-- TASK TO COMPLETE --
Lines of the material that include the string "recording" should be returned.

[[ DATASET SECTION, beginning ]]

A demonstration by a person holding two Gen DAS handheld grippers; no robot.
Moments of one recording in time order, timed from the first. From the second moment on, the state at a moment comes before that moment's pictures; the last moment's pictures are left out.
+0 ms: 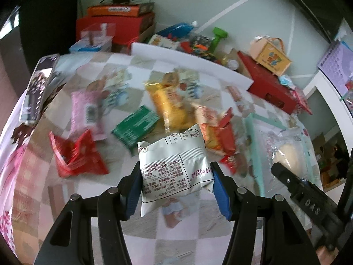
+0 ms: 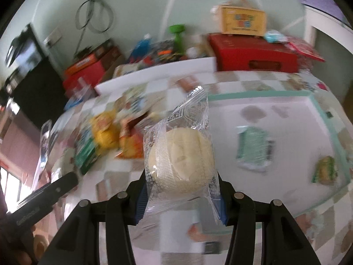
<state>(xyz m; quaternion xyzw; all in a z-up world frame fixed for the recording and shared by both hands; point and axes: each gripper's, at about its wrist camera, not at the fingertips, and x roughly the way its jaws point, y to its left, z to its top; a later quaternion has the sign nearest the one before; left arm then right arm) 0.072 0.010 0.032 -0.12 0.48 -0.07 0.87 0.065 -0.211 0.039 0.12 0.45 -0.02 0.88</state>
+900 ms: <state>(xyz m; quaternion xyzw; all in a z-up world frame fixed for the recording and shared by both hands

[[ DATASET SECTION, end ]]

-- SOLUTION TO THIS EXERCISE --
Moments of one recording in time order, timed from the first. From the second moment on, the state at a moment comes before that moment's pictures; the last moment's pictures are left out.
<state>(xyz m; quaternion xyzw; all in a z-up world frame fixed for the recording and shared by both hands; point and axes: each gripper's, at about its wrist camera, not at the fingertips, and x roughly the way its jaws point, y to its left, z to its top; a later quaternion has the sign nearest the one before; left arm then right arm) 0.072 0.010 0.032 -0.12 0.48 -0.07 0.87 0.065 -0.211 0.039 0.12 0.45 -0.02 0.88</state>
+900 ms: <state>(xyz m; quaternion xyzw; all in a z-up world frame fixed for the recording and shared by both hands

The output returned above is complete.